Always build the logistic regression baseline. Not as a fallback — as the first thing you build. LR + TF-IDF is the rule, even when you plan to ship a transformer.
Don't use CNNs for text classification. Worked for images, copied to text, doesn't capture sequential information. RNNs and transformers handle sequence; CNNs do not.
sklearn.linear_model.LogisticRegression IS the MaxEnt classifier. Berger et al. 1996 proved the equivalence. There is no separate MaxEnt class for a reason.
Naïve Bayes' independence assumption is "completely wrong." Words are correlated in real language. NB still works surprisingly well — that is the famous result, not a contradiction.
Bag-of-words loses word order. "not boring" and "boring not" are identical to the model. This is the bag-of-words ceiling, and it is what motivates everything in Part 7.
Quality of labels > quantity of labels. A small clean dataset beats a big noisy one. The "more data fixes it" instinct is wrong for supervised classification.

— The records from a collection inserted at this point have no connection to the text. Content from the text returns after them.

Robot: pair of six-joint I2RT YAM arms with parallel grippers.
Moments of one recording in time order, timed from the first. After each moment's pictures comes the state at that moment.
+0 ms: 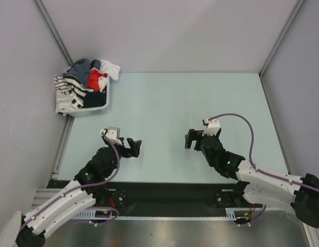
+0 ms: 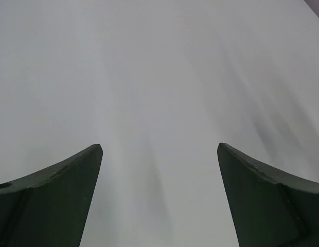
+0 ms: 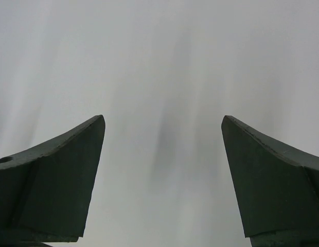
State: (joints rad) left arm -0.75 0.44 0.26 -0.05 -0.39 -0.36; right arm 0.92 0.96 0.46 0.11 0.61 0.47
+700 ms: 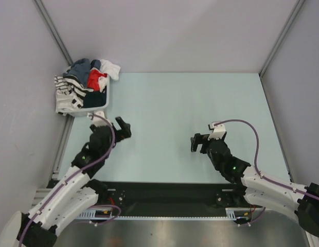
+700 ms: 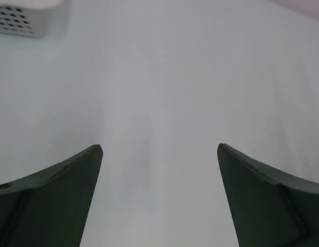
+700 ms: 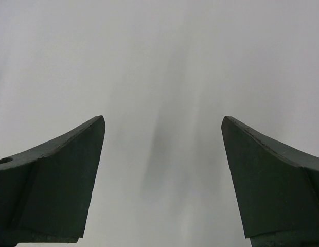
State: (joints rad) left arm -0.59 0.62 0.47 -0.22 -0.43 -0.50; right arm 0.86 0.85 0.32 0.18 0.59 0.38
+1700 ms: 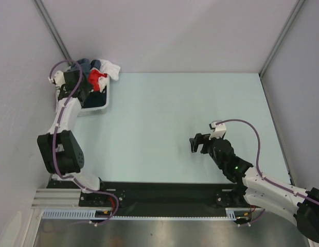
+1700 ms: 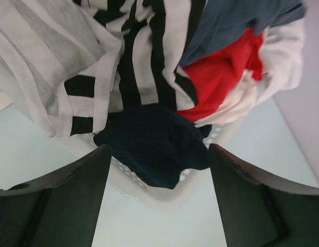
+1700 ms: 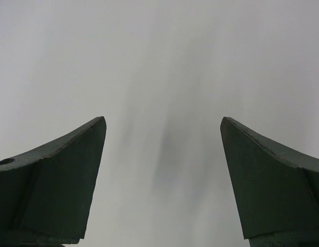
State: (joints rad) left arm 0.18 1.61 1.38 -0.38 -0.30 -0.75; right arm 0.78 0.80 0.30 0.20 0.39 0.38
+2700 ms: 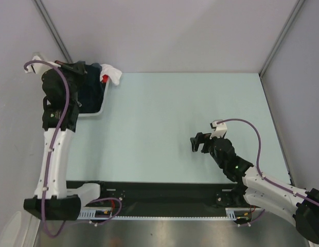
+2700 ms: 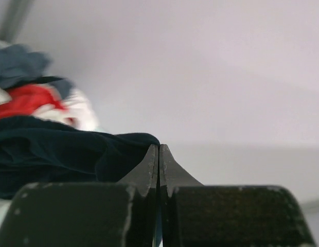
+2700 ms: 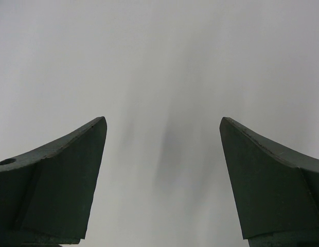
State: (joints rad) left arm 0.05 1.16 1.40 -0.26 -0.21 -0.79; right arm 0.75 0.81 0.30 0.20 0.37 0.39
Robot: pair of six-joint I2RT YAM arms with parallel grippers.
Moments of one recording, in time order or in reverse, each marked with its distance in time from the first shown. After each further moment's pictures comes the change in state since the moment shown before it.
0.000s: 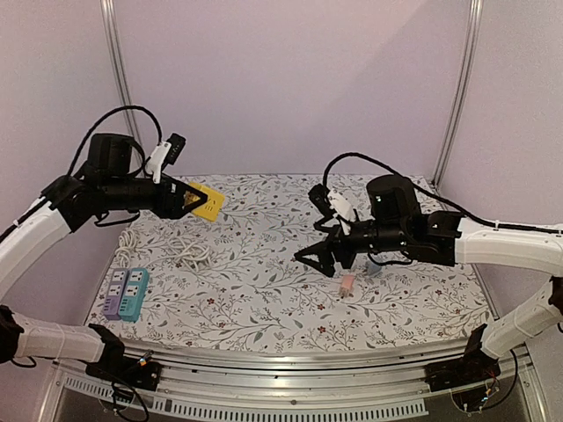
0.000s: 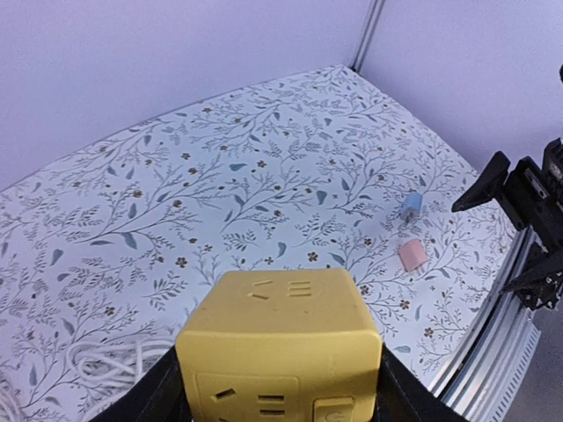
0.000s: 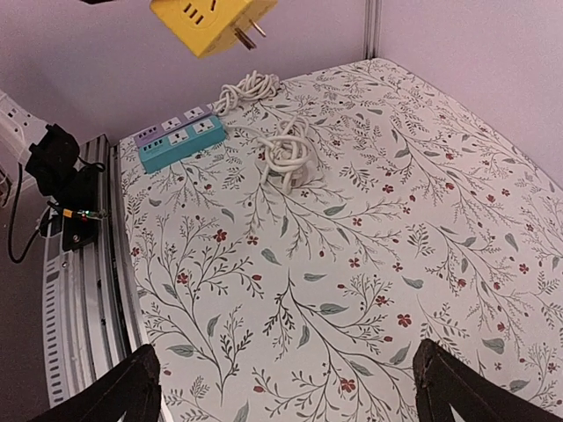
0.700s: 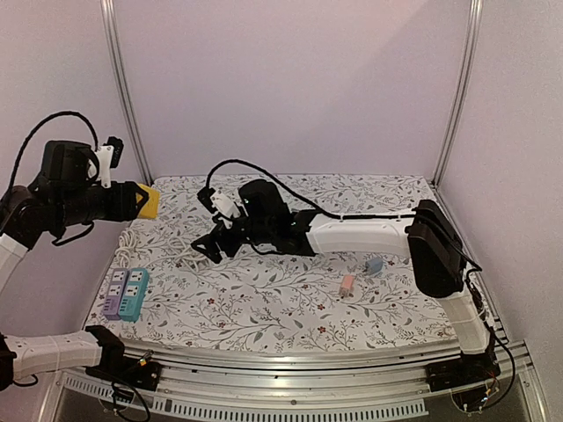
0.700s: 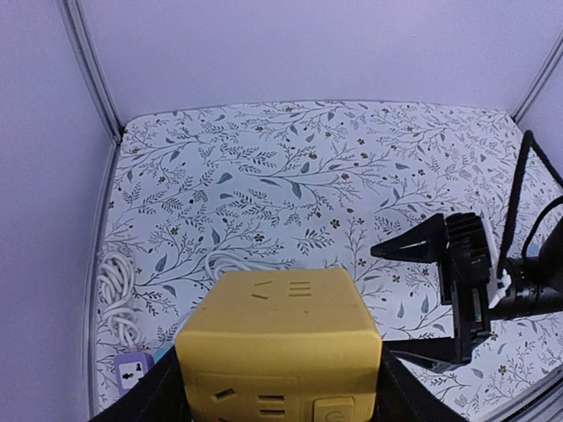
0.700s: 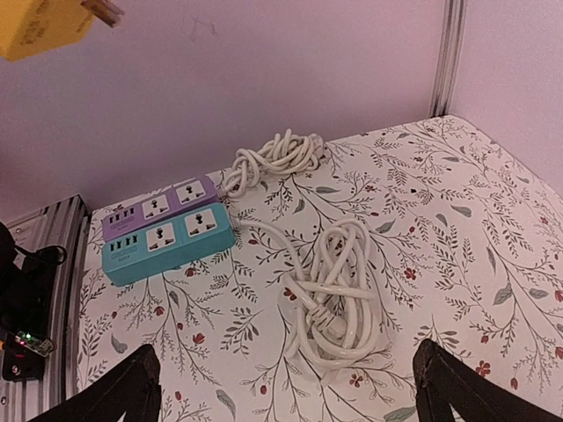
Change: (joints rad) left arm 0.002 -0.234 0.078 -0.365 -0.597 -0.164; right arm 0.125 0.918 0.870 0.162 0.025 0.023
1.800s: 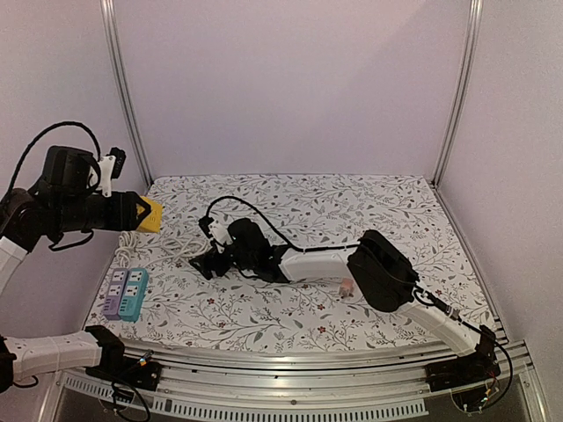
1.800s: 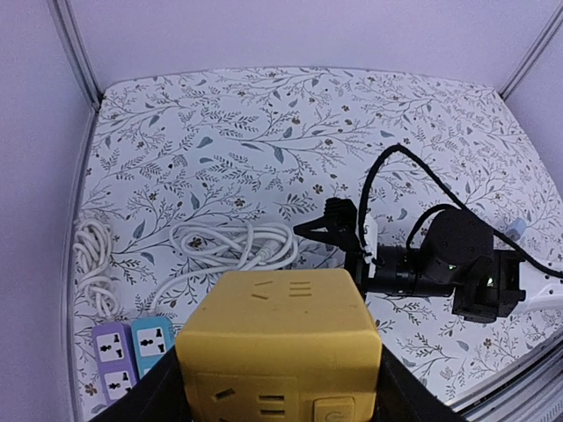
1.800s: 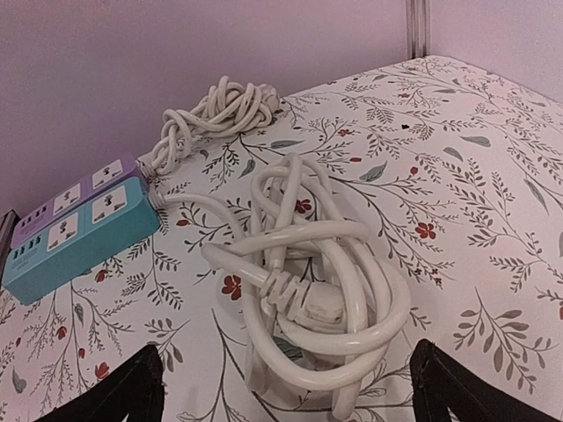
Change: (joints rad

Domain-specific feature weights beat fancier classifiers. Generic TF-IDF on a domain corpus leaves money on the table. Upweighting title words, first-paragraph words, and domain terms is where production wins live.
The Brill & Banko result: with enough data the classifier almost stops mattering. Spend your time on the input, not the algorithm.
Rules are still in production. Spam filters, content moderation, fake-news detectors all use carefully maintained rules. They didn't lose to ML — they got combined with it.